§ Activity: A faithful copy of the data is what is wanted, minus any pictures.

Recorded information Block Start

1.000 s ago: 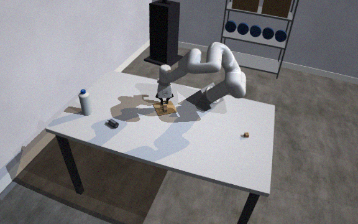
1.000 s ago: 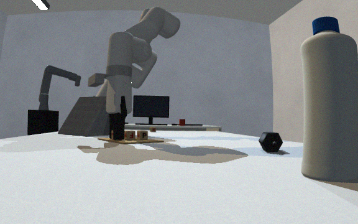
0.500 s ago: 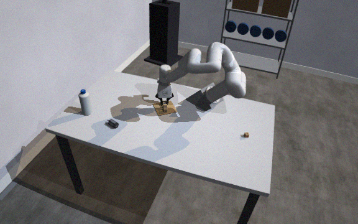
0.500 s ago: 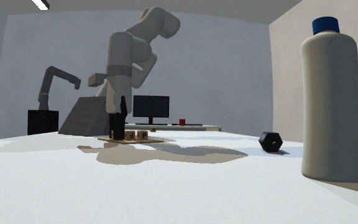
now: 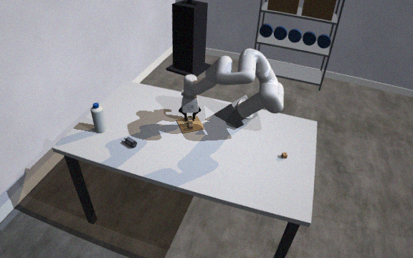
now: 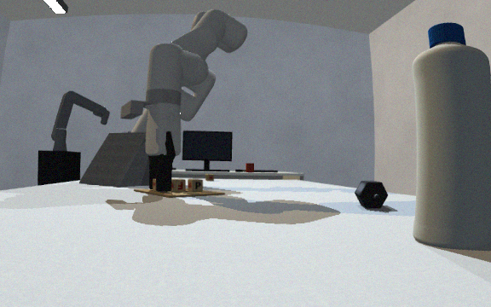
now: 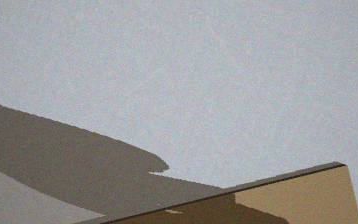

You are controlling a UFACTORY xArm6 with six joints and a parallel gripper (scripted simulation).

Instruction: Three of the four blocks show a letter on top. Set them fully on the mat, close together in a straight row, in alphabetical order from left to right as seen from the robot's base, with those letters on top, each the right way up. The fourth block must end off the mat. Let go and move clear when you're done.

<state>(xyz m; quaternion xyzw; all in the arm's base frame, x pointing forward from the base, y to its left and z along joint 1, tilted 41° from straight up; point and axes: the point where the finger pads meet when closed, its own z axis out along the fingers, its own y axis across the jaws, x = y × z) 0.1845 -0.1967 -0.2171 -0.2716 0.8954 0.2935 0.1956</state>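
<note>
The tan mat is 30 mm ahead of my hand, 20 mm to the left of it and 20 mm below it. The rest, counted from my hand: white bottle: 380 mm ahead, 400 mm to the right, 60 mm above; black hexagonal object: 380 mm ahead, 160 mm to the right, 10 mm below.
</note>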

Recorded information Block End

§ Response:
1.000 s ago: 
1.000 s ago: 
0.500 s ago: 
0.500 s ago: 
now: 
now: 
now: 

You are controlling a UFACTORY xArm6 with six joints and a parallel gripper (scripted simulation).

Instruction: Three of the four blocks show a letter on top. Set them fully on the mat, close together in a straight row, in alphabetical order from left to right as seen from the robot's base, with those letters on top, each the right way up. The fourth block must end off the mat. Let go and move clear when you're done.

<state>(xyz m; quaternion xyzw; all in the arm's base frame, x pointing forward from the base, y to its left and z along joint 1, tilted 41° from straight up; point and axes: the point where the finger pads meet when closed, its own z axis out along the fingers, its own y axis across the jaws, x = y × z) 0.1845 -0.1967 -0.2171 -0.2716 0.8954 0.2935 0.1956</state>
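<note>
The tan mat is 30 mm ahead of my hand, 20 mm to the left of it and 20 mm below it. The rest, counted from my hand: white bottle: 380 mm ahead, 400 mm to the right, 60 mm above; black hexagonal object: 380 mm ahead, 160 mm to the right, 10 mm below.
</note>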

No more output remains.